The International Space Station is about to get some fresh groceries and material for an urgent repair job.
An unmanned SpaceX rocket was scheduled to blast off at 4:58 p.m. (2058 GMT) Monday with more than 2 tons of supplies.
NASA spent much of the weekend debating whether to proceed with the launch of the Dragon cargo ship, already a month late. A critical backup computer failed outside the space station Friday; flight controllers were trying to activate it for a routine software load.
Mission managers decided Sunday to stick with the launch plan after making sure everything would be safe. The prime computer has been working fine so far. The plan is to put the solar wings in the proper position for the capsule's arrival soon after the SpaceX launch, in case of additional failures in orbit.
It's the first breakdown ever of one of these so-called space station MDMs, or multiplexer-demultiplexers, used to route computer commands for a wide variety of systems. Forty-five MDMs are scattered around the orbiting lab. The failed one is located outside and therefore will require spacewalking repairs.
The Dragon capsule holds a gasket-like material for next week's computer replacement. This new material was rushed to the launch site over the weekend.
NASA astronauts Rick Mastracchio and Steven Swanson will perform the job next Tuesday. It will take several days to get the replacement computer ready for installing, thus the one-week wait before the spacewalk, NASA's Kenny Todd, a station operations manager, said Monday.

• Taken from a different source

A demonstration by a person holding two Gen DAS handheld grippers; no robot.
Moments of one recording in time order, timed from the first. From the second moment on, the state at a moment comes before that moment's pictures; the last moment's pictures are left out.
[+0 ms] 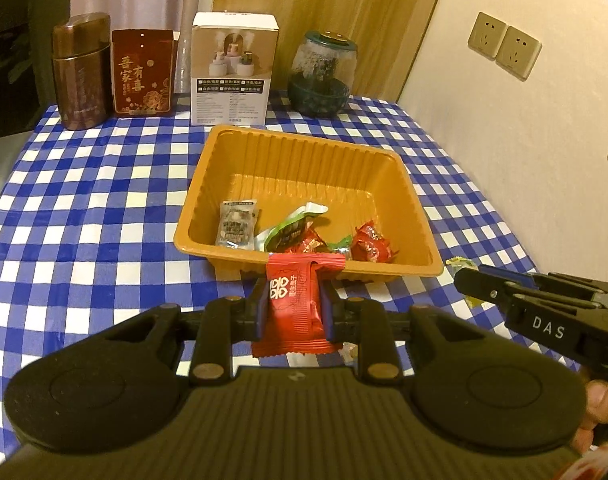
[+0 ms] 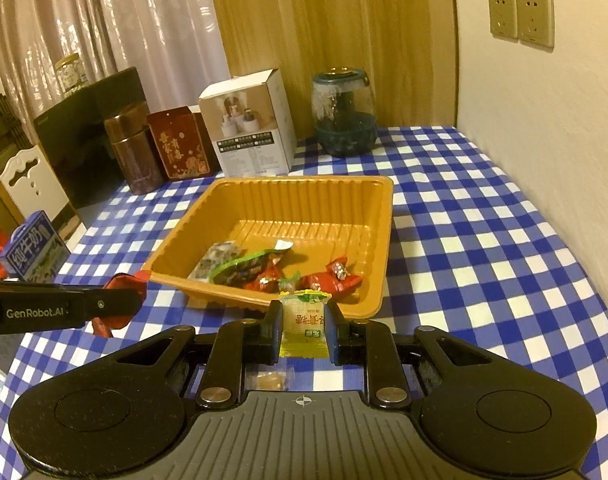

SpaceX—Space Exploration Technologies Corp. of California—is one of two American companies hired by NASA to fill the cargo gap left when the space shuttles retired in 2011. Orbital Sciences Corp. of Virginia is the other.
Russia, Japan and Europe also chip in occasional cargo ships. But only the SpaceX Dragon can return a load of experiments and failed equipment back to Earth for analysis. The other cargo ships, essentially trash cans at mission's end, burn up upon re-entry.
This Dragon—the fourth one destined for the space station—also holds a new spacesuit for the six-man crew, spare parts for the spacesuits already in orbit, food, science experiments and legs for the space station humanoid, Robonaut. The experimental robot currently exists just from the waist up.
A space station astronaut almost drowned during a spacewalk last summer because of equipment failure; his helmet filled with water from the suit's cooling system. NASA wants this new spacesuit on board as quickly as possible, Todd said.
The Dragon was supposed to soar in mid-March, but was delayed first by the need for extra launch preparations and then problems with Air Force radar.